When the Census was taken again in 1901 Harry had left home, and no records about his life or movements have been found. He obviously made his way to New Zealand at some unknown date, because he was working as a waterside worker in Wellington when the flu epidemic struck.
On 14 November 1918, the Wellington Waterside Workers’ Union held a stop-work meeting to consider recommendations from their National Disputes Committee that all vessels affected by influenza should be thoroughly disinfected, that crews should come ashore while cargo was being worked, and that all watersiders should pass through an inhalation chamber and the start and finish of each day. The Evening Post that day reported the view of the meeting that this action would be insufficient and, by a narrow margin, the final decision was to cease all work for seven days.
This attempt at containment was too late for Harry Barlow. He had been living at 121 Ghuznee Street for three months, but on Tuesday 12 November he complained to his landlord, one John Morgan, that he was ‘feeling poorly’. John said later that Harry stayed in bed for ‘two or three days and was nursed by Mrs Morgan.” By the Saturday, he appeared to have recovered and got up but two days later he had a bad attack of diarrhoea. At some stage during that afternoon Harry asked to borrow a pencil. In the early evening, John decided that, with no sign of improvement, he would fetch a local doctor. At about 7.30pm on the same evening John was in the room next to the one Harry occupied when he said he heard ‘a report of a revolver and a sound like a heavy thud’. John went into Harry’s room and ‘found him lying across the bed, unconscious. There was a revolver at this right side. There was a wound behind his right ear.’ The doctor arrived at about 8.30pm and a police constable was then summoned and arrangements made to transport Harry to hospital.

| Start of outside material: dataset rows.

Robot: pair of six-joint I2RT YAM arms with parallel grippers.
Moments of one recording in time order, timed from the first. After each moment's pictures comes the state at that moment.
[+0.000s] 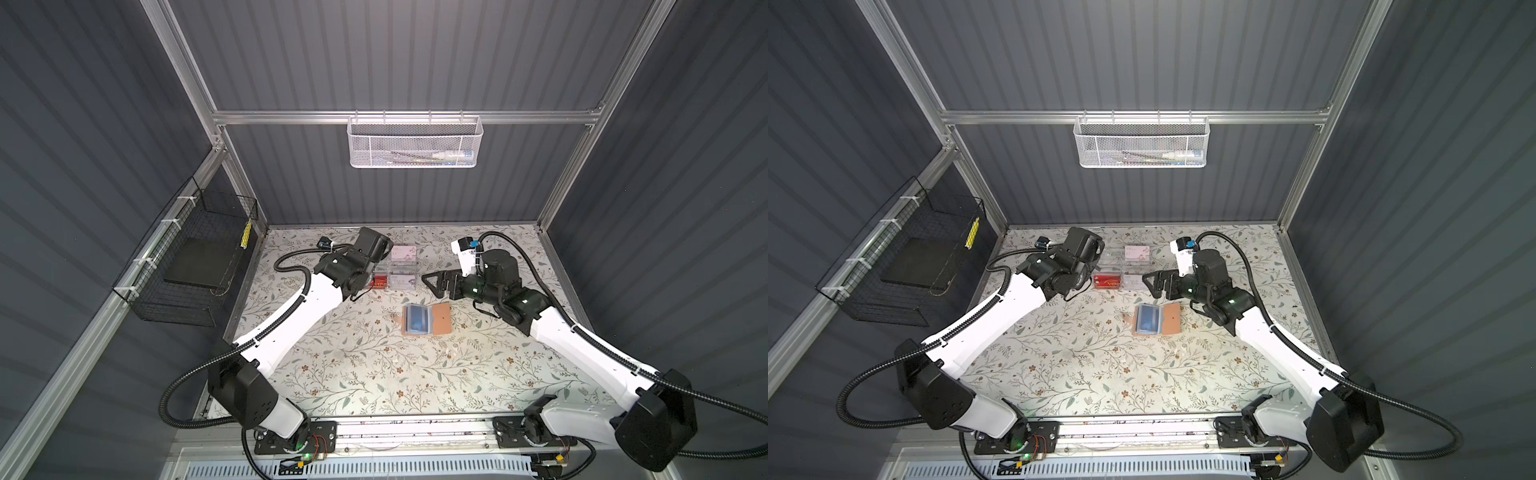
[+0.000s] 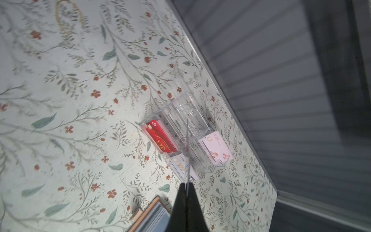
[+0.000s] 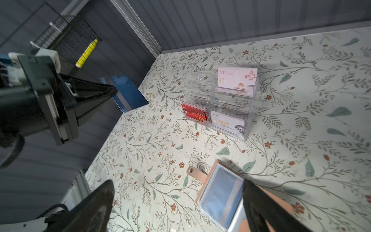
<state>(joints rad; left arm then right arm) -0.66 1.55 1.55 -0.90 -0.54 -1.50 0.56 1.23 0.98 -0.19 -0.28 0.41</state>
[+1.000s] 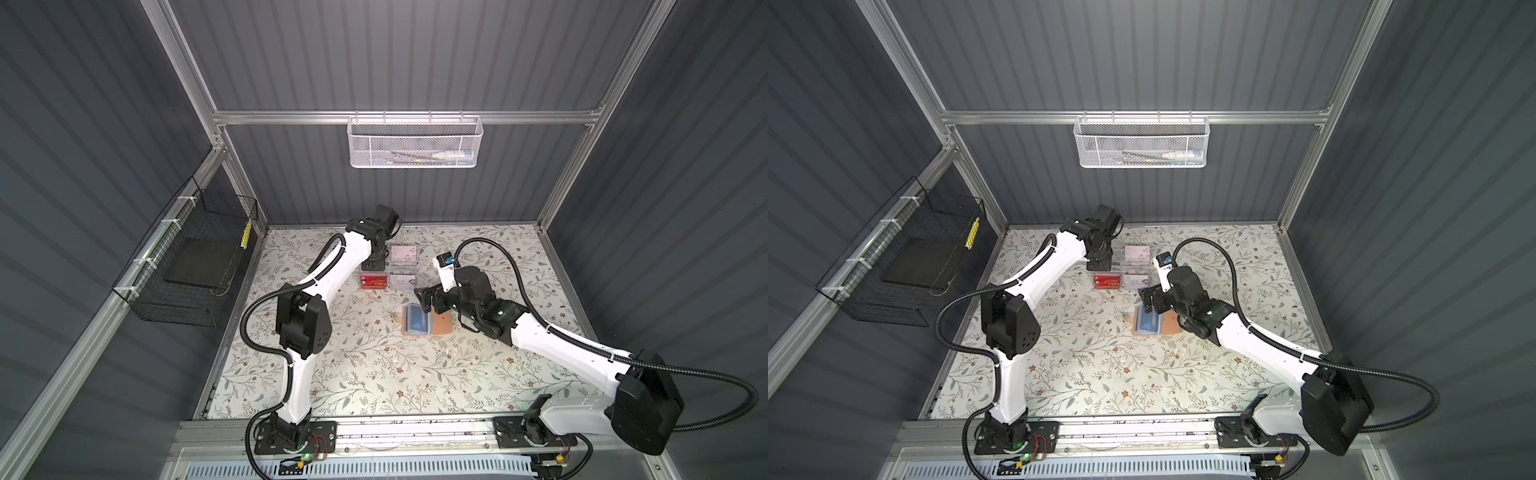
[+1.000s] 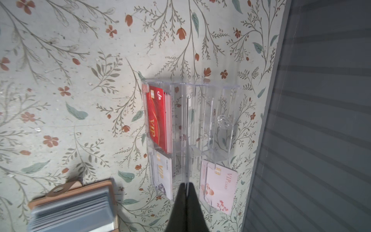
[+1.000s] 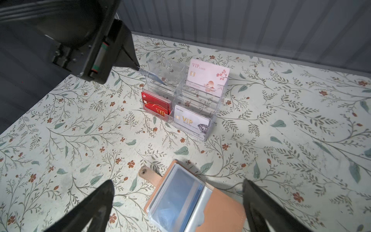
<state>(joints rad) -0.52 2.11 2.08 -1.15 -0.24 -2.00 0.70 1.31 0.88 -0.06 0.09 0.20</state>
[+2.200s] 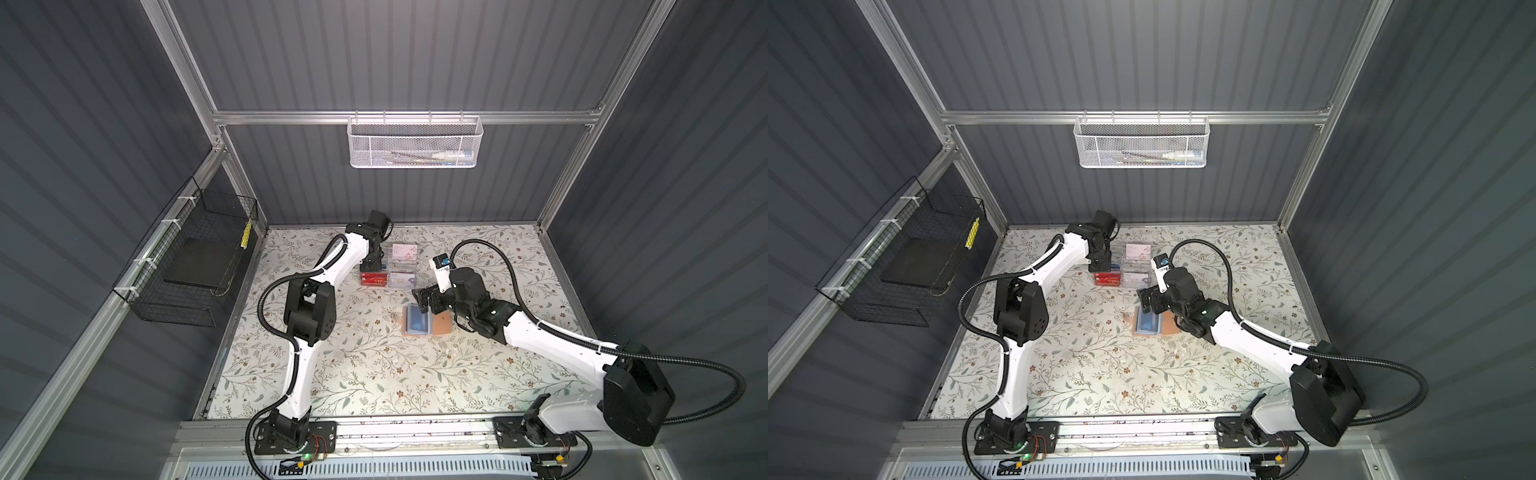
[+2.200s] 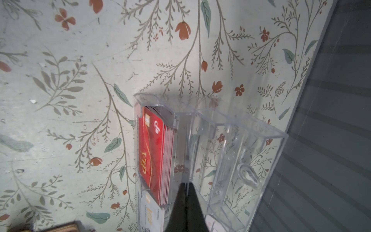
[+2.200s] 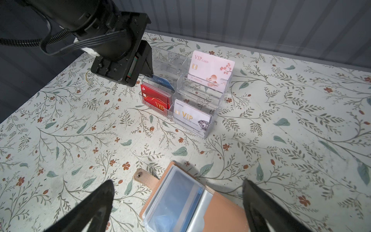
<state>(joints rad) -0.45 2.24 2.06 -1.02 -0.17 -1.99 0.71 1.37 0.88 -0.03 0.09 0.20</state>
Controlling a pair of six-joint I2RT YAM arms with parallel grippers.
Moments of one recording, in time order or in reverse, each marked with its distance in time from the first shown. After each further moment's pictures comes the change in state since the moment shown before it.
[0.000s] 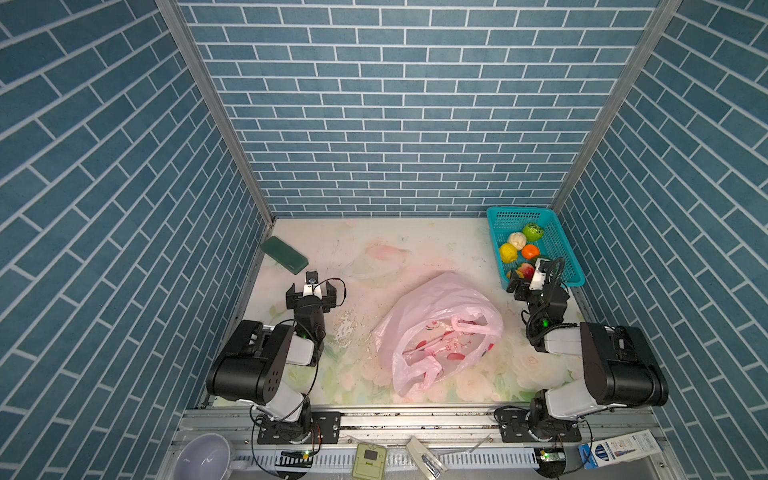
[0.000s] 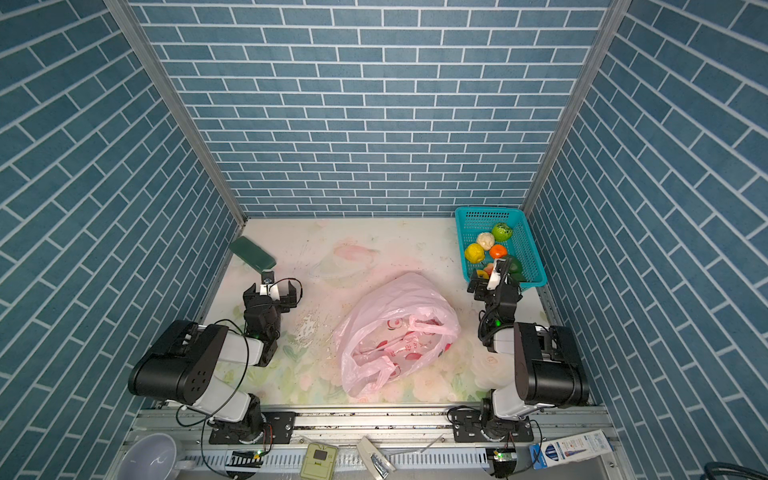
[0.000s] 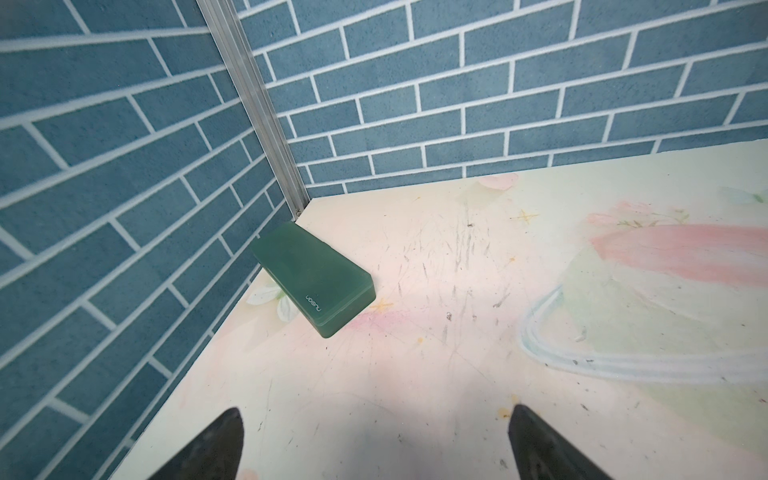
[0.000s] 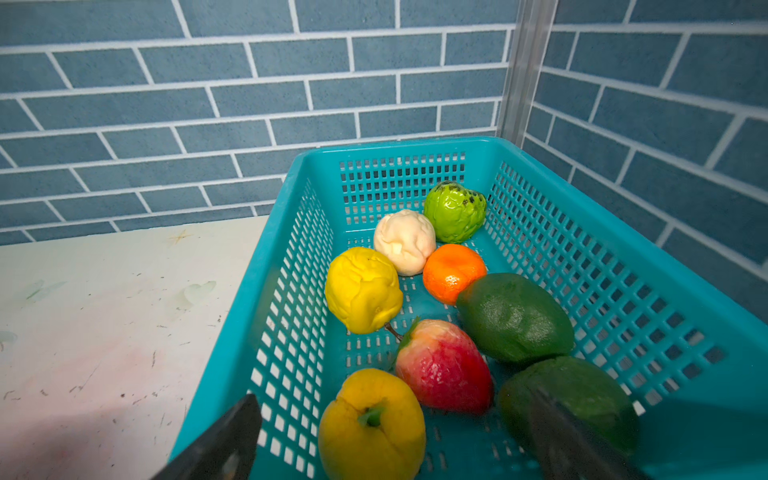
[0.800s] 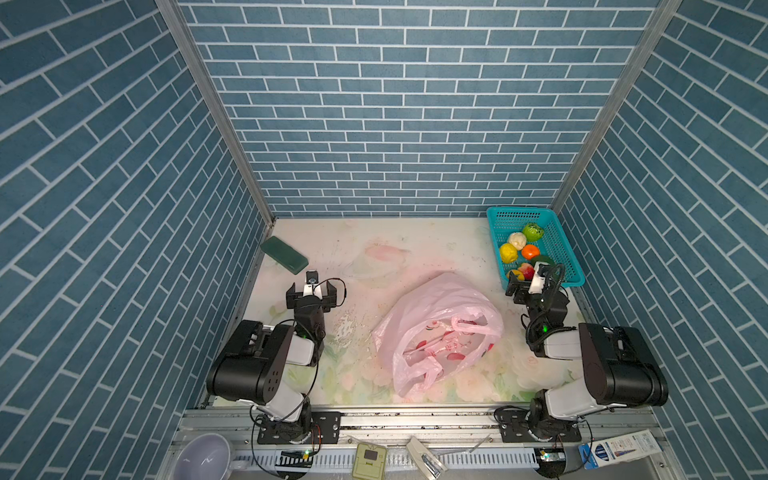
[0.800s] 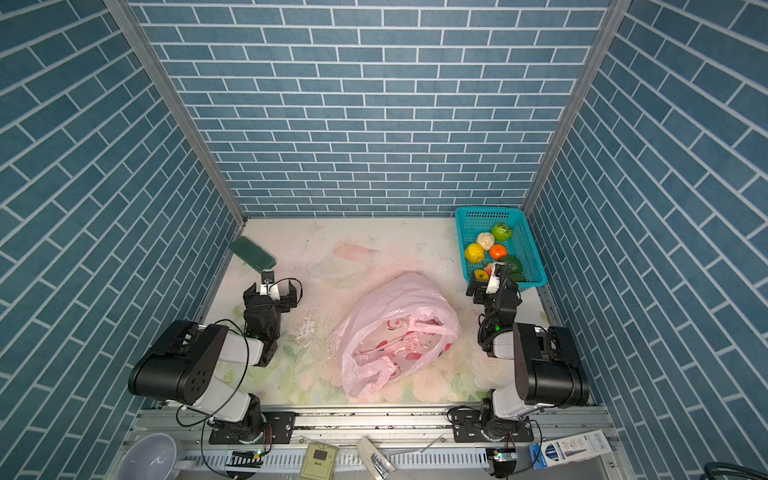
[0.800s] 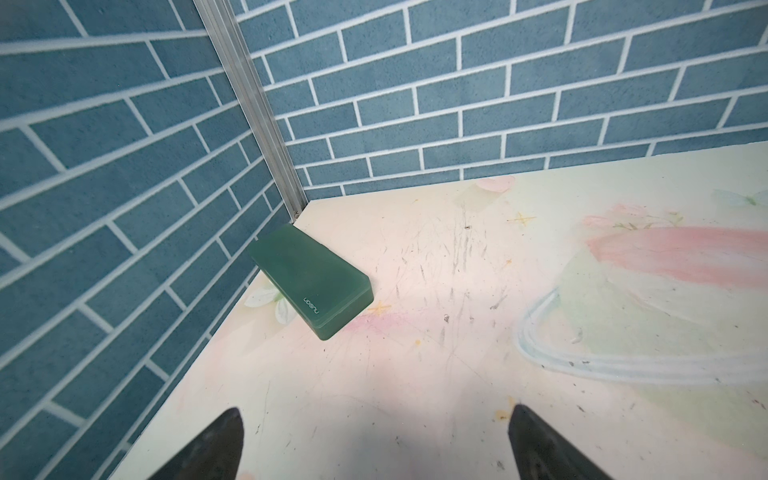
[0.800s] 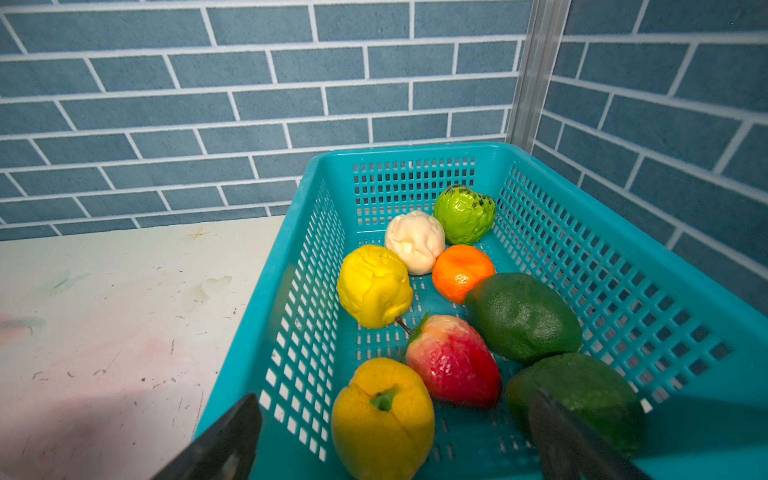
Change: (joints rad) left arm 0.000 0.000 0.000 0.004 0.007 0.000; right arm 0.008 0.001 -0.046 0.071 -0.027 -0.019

Before being moved, Harry regained consciousness and was reported to have said: ’I got very weak from influenza and I didn’t think it worthwhile. I got the revolver and shot myself.’ He went on to say that he had not made a will and asked that the Public Trustee should forward his money and personal belongings to his mother in England. A note was found on the dressing table in Harry’s room, the reason for his asking to borrow the pencil. The note said: ‘I am suffering terrible agony. I can hardly stand up. Do not write and tell my mother the way I met my death. I ought to have gone to a hospital. I believe the medicine was the wrong sort. The doctor could do nothing for me.’
The Superintendent of the Public Hospital informed the Coroner that Harry was practically unconscious when he was admitted, with a temperature of 105.6 degrees and signs of pneumonia. It was reported that he did not recover consciousness and died on 20 November. The Coroner returned a verdict that, in line with the medical evidence, ‘the cause of death was influenzal capillary bronchitis: although the victim had shot himself while depressed, the resulting wound was not the cause of death’. (Coroner’s inquest case file held by Archives New Zealand, Wellington)
Although Harry was reported to say that he had not prepared a will, he was helped to do so at the hospital. Written on a sheet taken from a hospital patient record book and dated 19 November 1918, it was in the handwriting on one of the witnesses, a Presbyterian Minister. Harry left his savings and cash, which he spelled out in detail, to his mother living in Chelsea, London. Too weak to write himself, he signed the will with the mark of a cross. Harry was not married, and his mother was his sole beneficiary. The Public Trustee later reported that the sum involved amounted to £259 (nearly $27,000 in 2016 values).